_Task prompt_
Within the data below, copy each line where the string "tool" is found.

────────────────────────────────────────

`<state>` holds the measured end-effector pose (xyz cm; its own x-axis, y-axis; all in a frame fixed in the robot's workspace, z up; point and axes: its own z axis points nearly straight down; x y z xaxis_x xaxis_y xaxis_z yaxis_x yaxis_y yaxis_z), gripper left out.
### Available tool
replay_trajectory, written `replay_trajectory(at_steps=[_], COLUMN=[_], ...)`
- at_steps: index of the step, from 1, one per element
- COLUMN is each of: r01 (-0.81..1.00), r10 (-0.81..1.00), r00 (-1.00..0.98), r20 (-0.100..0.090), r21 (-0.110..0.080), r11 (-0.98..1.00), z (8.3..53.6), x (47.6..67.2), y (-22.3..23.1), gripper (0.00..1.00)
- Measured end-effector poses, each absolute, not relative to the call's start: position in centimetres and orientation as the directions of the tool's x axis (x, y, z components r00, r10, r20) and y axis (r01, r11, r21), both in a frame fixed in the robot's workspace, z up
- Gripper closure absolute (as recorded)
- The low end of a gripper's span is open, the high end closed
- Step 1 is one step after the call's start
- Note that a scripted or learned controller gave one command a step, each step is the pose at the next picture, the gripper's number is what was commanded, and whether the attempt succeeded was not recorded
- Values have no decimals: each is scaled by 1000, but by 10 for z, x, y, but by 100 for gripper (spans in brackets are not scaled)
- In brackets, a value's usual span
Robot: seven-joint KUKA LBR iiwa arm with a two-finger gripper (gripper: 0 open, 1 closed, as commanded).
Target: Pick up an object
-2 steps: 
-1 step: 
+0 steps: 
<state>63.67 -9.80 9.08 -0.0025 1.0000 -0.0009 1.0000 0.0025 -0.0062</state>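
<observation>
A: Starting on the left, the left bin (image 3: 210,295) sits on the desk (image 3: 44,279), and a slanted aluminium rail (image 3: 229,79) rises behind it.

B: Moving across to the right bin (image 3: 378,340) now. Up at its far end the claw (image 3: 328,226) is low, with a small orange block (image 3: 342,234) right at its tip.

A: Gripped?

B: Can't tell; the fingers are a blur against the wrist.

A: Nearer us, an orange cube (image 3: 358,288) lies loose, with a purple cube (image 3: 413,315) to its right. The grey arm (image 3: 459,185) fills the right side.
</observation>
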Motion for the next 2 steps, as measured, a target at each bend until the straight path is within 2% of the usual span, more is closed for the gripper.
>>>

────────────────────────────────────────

_Solution below_
### Available tool
- Measured end-effector poses, each absolute, not relative to the call's start: position in centimetres and orientation as the directions of the tool's x axis (x, y, z components r00, r10, r20) and y axis (r01, r11, r21), both in a frame fixed in the robot's workspace, z up

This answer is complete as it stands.